2016-06-30
What is God's role in a hurricane? Can prayer change anything? While most Americans pray on a daily basis, nearly 60 percent of respondents in a new Beliefnet survey say that when disasters like Hurricanes Katrina and Rita loom, prayer can "provide comfort, but not alter events." A far smaller number, 38.6 percent combined, said that they thought prayer could either prevent disaster or lessen its impact.

Interestingly, however, only three percent of the 7,881 Beliefnet survey respondents said that the destruction caused by Hurricane Katrina weakened their faith. Equal numbers, 47.5 and 49.5 percent respectively, said that the storm strengthened their faith or didn't change it.

At the heart of religious faith is the ability to live with deep ambivalence, even direct inconsistency, the survey shows.

Consider the following two apparently contradictory statements:

  • God controls everything that happens.
  • Although I believe in God, the supernatural has nothing to do with natural disasters.
  • In the survey, both of those statements received the most votes in answer to the respective questions, "What do you believe about the nature of God's power?" and "Does God have a role in natural disasters like hurricanes?"

    A strong majority, 65.8 percent, said that they didn't think God's role was to punish humanity by sending the storms.

    Of those who do feel the hurricanes were a punishment on humanity, the highest number, 26.5 percent, said that "greed and materialism" was the sin that caught God's attention. Perennially controversial social issues like abortion and homosexuality garnered only 3.8 and 9 percent, respectively. Pollution and global warming (8.9 percent), Israel pulling out of Gaza (6.2 percent) and kicking God out of public schools (7.2 percent) also made the villain list.

    But Beliefnet members who responded in writing to the question, "What do you believe God's role in hurricanes like Katrina and Rita to be?" reflected the full panoply of responses to tragedy, from the embrace of the ambivalence and struggle to the sense of having been given a "wake-up call"--to the abandonment of the idea of God altogether.

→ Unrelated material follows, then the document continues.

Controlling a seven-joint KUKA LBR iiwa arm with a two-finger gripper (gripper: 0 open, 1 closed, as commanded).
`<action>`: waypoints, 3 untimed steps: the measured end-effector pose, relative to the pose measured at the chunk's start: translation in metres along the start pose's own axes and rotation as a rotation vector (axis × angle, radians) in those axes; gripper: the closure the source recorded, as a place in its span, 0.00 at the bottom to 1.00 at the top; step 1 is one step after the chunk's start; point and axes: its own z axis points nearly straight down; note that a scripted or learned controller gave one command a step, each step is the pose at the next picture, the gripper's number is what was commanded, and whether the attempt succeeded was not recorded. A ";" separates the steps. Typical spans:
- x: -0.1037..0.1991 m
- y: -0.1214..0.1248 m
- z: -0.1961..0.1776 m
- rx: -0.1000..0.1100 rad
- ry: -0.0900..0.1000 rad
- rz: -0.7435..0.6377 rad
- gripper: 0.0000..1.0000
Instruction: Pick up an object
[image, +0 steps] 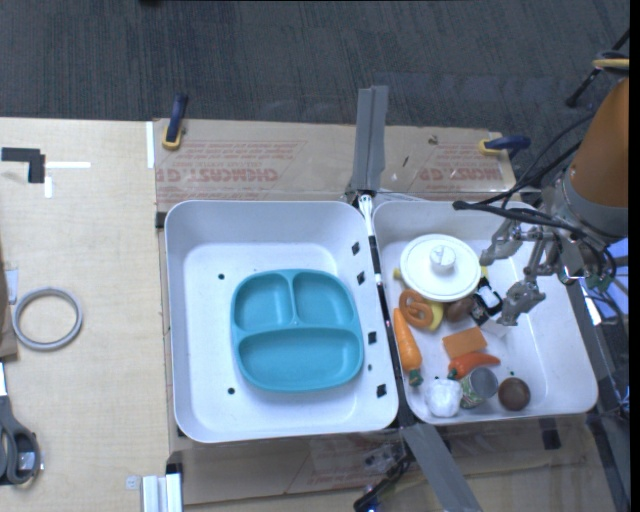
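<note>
In the right-hand shallow white bin (555, 352), the round white lid with a knob (440, 266) covers the upper part of a yellow-orange fruit-like piece (421, 313) and most of a small brown lump (461, 309) beside it, so neither can be read whole. Near that bin's front wall a whitish crumpled thing (442, 398) and a grey round thing (483, 384) are too small and soft-edged to identify. At the view's left edge a pair of dark-handled scissors (15, 452) is cut off, and the grey robot arm with its orange band (610, 150) runs out past the right edge.
</note>
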 end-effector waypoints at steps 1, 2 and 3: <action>0.004 -0.006 0.157 0.000 0.001 0.134 0.00; 0.003 -0.005 0.148 0.001 -0.001 0.131 1.00; 0.022 0.069 0.056 -0.001 -0.001 -0.016 1.00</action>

    A sampling of the responses:

    --"The main point to having a divine protector is to have it protect you. If the being that says it can protect says it is all-powerful and all-knowing cannot do all the things a leading deity should do, you must throw the being away."

    -- God's role was "to get people to pull together, to help one another, to spread the word, show our faith in the Lord. To show that we still love our neighbor. That we still have morals and want to love him."

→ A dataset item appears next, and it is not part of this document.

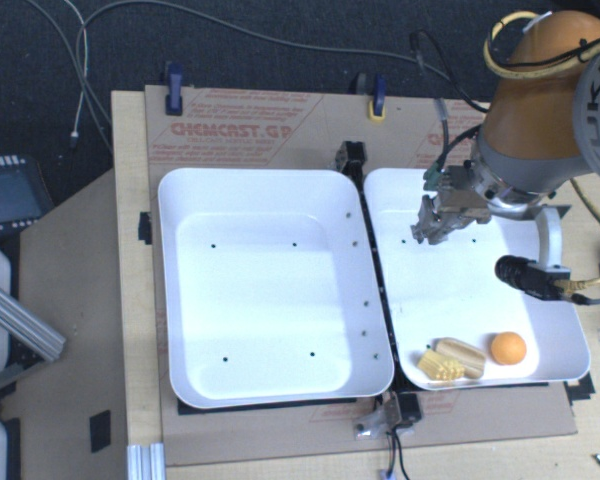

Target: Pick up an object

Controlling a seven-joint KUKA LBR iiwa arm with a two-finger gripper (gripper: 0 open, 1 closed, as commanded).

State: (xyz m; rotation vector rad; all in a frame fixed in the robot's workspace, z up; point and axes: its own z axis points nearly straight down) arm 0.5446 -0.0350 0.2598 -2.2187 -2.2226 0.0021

    -- "Disasters happen for many reasons; some of which we may never know the meaning, but also, when they happen, they point out our weaknesses as a whole people: we need to improve the way we look at each other as brothers and sisters, we need to take better care of our environment and we need to share with each other and stop fighting."

    -- "I am at a loss regarding God's role in this particular instance. We do not understand all of His reasons for tragedies...and He is not required to explain them."

    -- "I don't believe he, God, has a role in its cause. I believe he created the laws of nature and exercises caution by not interfering. I believe we were given free will to adapt to nature and choose a good way of living. And I believe that the laws of man did not provide for the devastated areas to insure the safety of their occupants."

    The survey was conducted between September 22 and September 25, 2005.